The Central Committee of the Communist Party of China targeted a series of cutting-edge technologies as strategic priorities to achieve its 13th Five-Year Plan for Economic and Social Development of the People’s Republic of China (2016-2020). The Ministry of Industry and Information Technology followed up with a
white paper stating: “We will build a self-advanced and advanced technical system, formulate an implementation plan for a network-strength country project, and organize the implementation of a network-strength project.”
The white paper specifically outlined how China intended to maximize domestic control and achieve military supremacy by building “an integrated information infrastructure for land, sea, and air, establish a national cyberspace infrastructure coordination and coordination mechanism.” China sought to accelerate applying blockchain applications to the “real economy” and deploying a 5G enabled space-based internet capability.
Despite banning commercial applications for cryptocurrencies and private chains that rely on distributed ledgers and open source code, China strategically held a world-leading
790 of the estimated 2,747 global blockchain patents at the end of 2018. The ability to transmit secure communications between units has always been a fundamental national security imperative. But blockchain’s decentralized ledgers, smart contracts, and related technologies offer interesting military scenarios for attacking cyberspace and using drone soldiers to dominate battlefields.
China committed $400 billion to fund R&D, collaborations with international technology partners, and project financing to assist state-owned-enterprises
Huawei and
ZTE to achieve first-mover status necessary to set international 5G technical standards.
The Epoch Times
reported that the U.S. military’s Defense Innovation Board warned Congress that China’s fifth-generation telecommunications design will directly interfere with its military weapons systems and secure government communications by incorporating “Low to Mid-Band” electromagnetic spectrum into its 5G wireless network deployment.
China put more satellites into orbit than any other nation in 2018, according to a technology review by
MIT University. The People’s Liberation Army claims to be working closely with state-owned-enterprises, Spacety and Commsat, to assemble large constellations of small imagery and communication satellites commercial and scientific purposes.

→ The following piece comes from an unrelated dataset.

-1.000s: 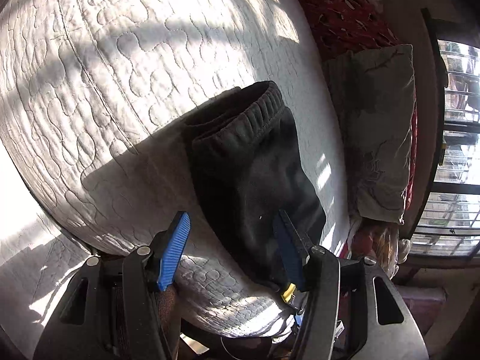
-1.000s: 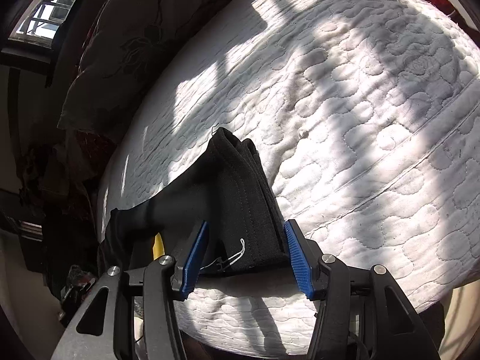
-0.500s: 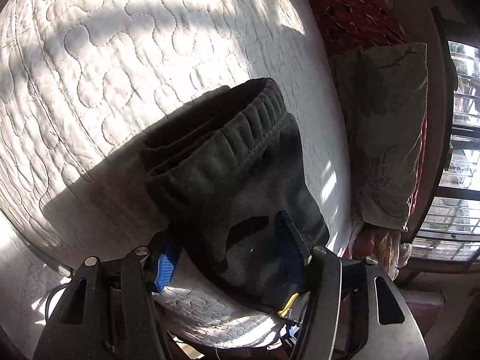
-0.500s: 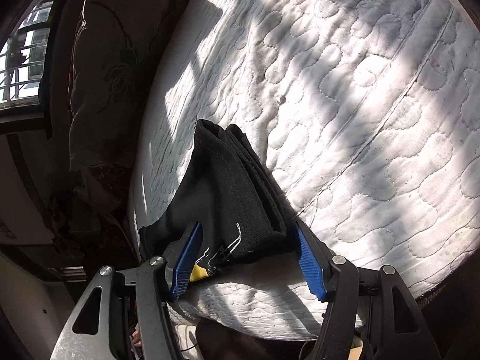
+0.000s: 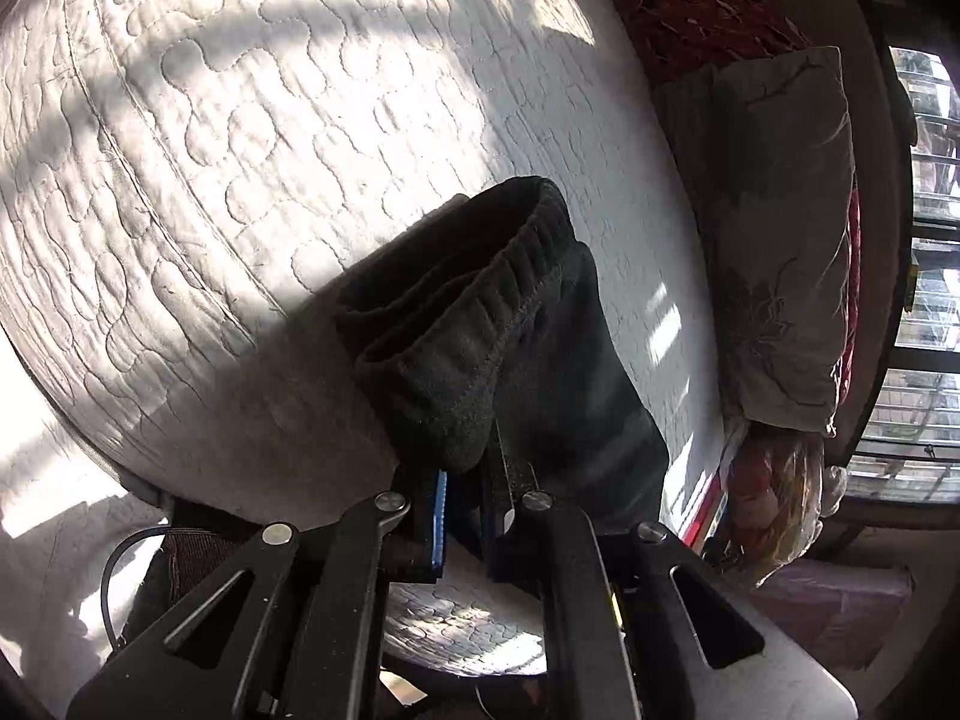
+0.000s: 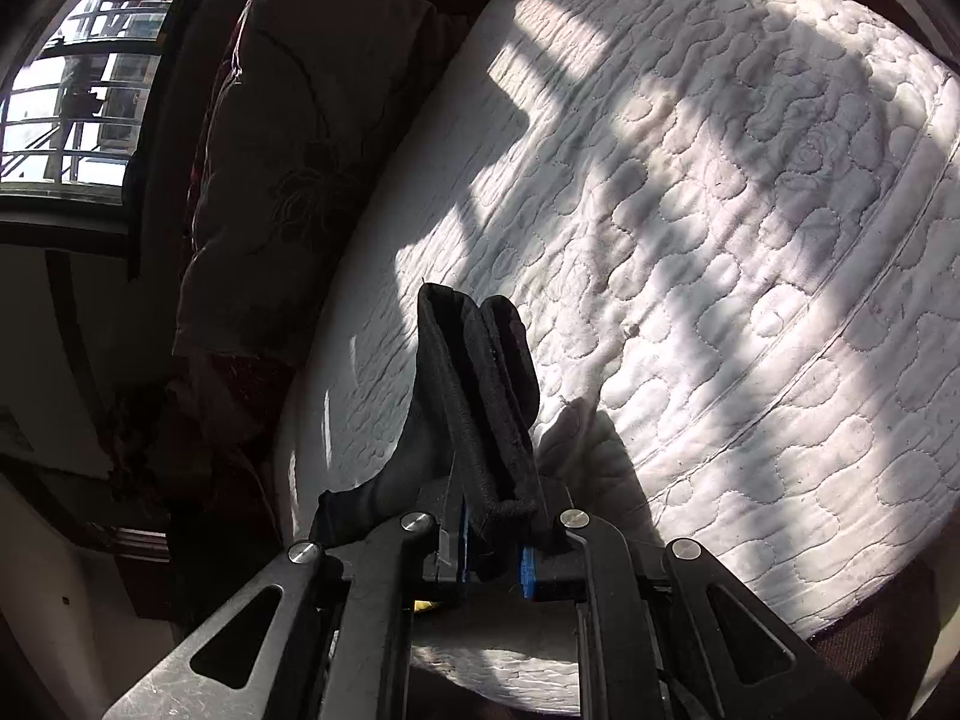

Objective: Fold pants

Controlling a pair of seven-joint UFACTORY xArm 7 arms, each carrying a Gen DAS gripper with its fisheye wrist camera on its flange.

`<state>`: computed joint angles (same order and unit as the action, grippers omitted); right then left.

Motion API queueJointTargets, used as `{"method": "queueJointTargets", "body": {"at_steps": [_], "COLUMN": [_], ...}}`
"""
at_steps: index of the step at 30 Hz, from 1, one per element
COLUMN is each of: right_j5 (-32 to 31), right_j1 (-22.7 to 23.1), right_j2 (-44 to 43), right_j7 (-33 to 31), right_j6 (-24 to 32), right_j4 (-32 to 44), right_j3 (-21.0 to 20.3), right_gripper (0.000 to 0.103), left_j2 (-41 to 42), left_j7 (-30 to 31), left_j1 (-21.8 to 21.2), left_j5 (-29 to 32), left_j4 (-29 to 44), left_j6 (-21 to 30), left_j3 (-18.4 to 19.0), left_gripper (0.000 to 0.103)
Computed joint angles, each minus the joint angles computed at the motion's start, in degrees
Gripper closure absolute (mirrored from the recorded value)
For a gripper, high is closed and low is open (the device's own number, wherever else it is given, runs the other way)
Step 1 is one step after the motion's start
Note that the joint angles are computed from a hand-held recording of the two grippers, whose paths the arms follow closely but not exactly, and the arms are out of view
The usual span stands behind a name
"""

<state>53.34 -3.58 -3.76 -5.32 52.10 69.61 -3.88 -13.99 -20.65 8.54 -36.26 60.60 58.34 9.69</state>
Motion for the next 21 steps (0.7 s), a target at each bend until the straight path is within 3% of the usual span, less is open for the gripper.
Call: {"method": "queueJointTargets", "body": {"at_steps": [7,10,13,16,19,20,21], "right_j5": [-11.17,-11.23,-13.69,-15.79,-15.13,-15.06,-15.29], "right_j1": [-2.22,-1.91,-2.47,-2.87,-2.88,-2.76,-2.71], "right_j2": [2.08,0.84,0.09,-1.64,-1.44,-0.04,1.08], "right_j7": [1.79,0.35,1.22,1.23,-0.22,-0.70,-1.02], "right_j6": [0.57,-0.91,1.64,-0.07,-1.03,-0.08,0.51], "right_j4": [-0.63,-2.25,-0.82,-0.30,1.75,3.88,5.25], "right_j3": [-0.27,0.11,-0.55,-1.12,-1.76,-1.80,-1.58], "right_gripper": [0.089,0.082,0.075,0.072,0.052,0.045,0.045], "left_j2": [1.83,0.45,-2.57,-5.55,-2.61,-0.96,1.26], "left_j7": [0.59,4.02,6.65,7.07,8.06,8.03,8.67], "left_j1": [-0.19,0.09,0.55,0.77,-0.19,-0.47,-0.85], "left_j5": [-0.29,-0.60,1.03,5.04,8.83,9.47,9.47], "left_j4": [0.26,0.89,0.40,0.37,5.41,7.30,9.60], "left_j6": [1.44,4.11,5.31,3.01,1.29,1.12,1.28], "left_j3": [-0.63,0.27,0.72,-0.04,-0.74,-0.91,-0.88], "left_gripper": [0.097,0.097,0.093,0.093,0.093,0.088,0.084]}}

But according to MIT: “Environmental monitoring satellites and military reconnaissance satellites are similar; communications satellites can transmit top-secret orders or provide Wi-Fi to airline passengers. Maneuverable satellites for refueling and repairing other satellites can also be used as weapons against an adversary’s orbital platforms.”
China’s Central Military Commission, which oversees the People’s Liberation Army, plans to use its heavy-duty Long March 5 rocket to lift the core for an all-China space station in early 2020, according to MIT. Once completed in 2022, it will join the rapidly aging US-Russian International Space Station as the only permanently-manned platforms orbiting Earth.
The Epoch Times also reported in late June that China’s Ministry of Industry and Information Technology is launching an initiative to establish its own domain name root server. The move is consistent with “national cyberspace infrastructure coordination” because it would
expand the 13 independent logical Internet domain name servers to a 14th root name server directly managed by China authorities.
China’s
Great Firewall security force has been effective at censoring and surveilling domestic internet traffic and can block or slow access to the cross-border internet traffic, search and social media through direct control of Border Gateway Protocol routers.
But foreign countries deploying space-based 5G internet and blockchain encryption strategies are an existential threat to circumventing the Great Firewall of China. Forcing all mainland Chinese Internet users to apply to the government-owned domain name root server would increase China’s strategic control of cyberspace.